What the task requires:
Transcribe all the data below exactly, leaving its pictures out.

Information provided:
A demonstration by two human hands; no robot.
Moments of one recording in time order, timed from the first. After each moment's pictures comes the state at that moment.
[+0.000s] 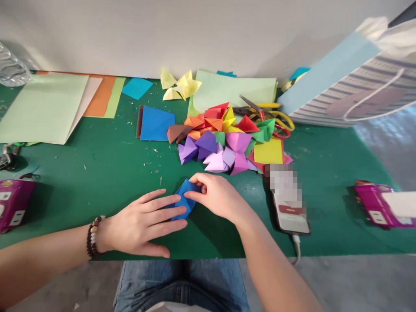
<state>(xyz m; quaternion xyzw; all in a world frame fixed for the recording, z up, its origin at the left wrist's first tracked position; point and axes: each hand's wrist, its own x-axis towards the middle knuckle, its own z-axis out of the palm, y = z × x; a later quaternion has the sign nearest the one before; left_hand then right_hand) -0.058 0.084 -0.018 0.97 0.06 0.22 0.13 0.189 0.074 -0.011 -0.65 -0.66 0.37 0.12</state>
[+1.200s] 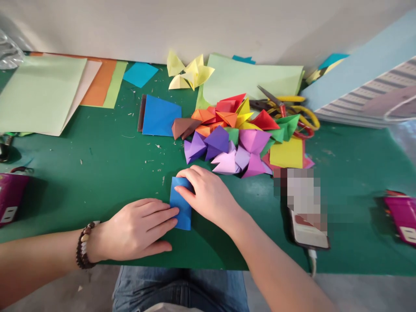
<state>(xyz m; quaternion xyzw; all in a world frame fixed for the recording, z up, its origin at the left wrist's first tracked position) -0.057 0.074 -0.023 0.96 0.14 0.19 0.12 0.164 0.087 -0.017 -0.55 -0.80 0.19 0.16</state>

Output of the exercise:
A demonstration by two human hands; no robot.
Moments of one recording in time order, timed from the first. After each moment's pictures comes the state at that moment.
[+0.000s] 
<state>(xyz m; quaternion xyzw; all in a world frame fixed for the recording, z up, its origin at the left wrist's first tracked position; point and axes: each hand's wrist, its own x-axis towards the middle knuckle, its own z-axis out of the palm, y = z × x; a later quaternion has the sign nearest the one before; left_hand then right_hand) -0.058 0.084 -0.018 0.97 0.06 0.22 0.13 0.189 0.074 -0.011 -0.65 -0.66 0.37 0.12</state>
[+1.200s] 
<state>(xyz m; quaternion xyzw; all in a world frame fixed for the recording, z up, its origin at the left wrist's first tracked position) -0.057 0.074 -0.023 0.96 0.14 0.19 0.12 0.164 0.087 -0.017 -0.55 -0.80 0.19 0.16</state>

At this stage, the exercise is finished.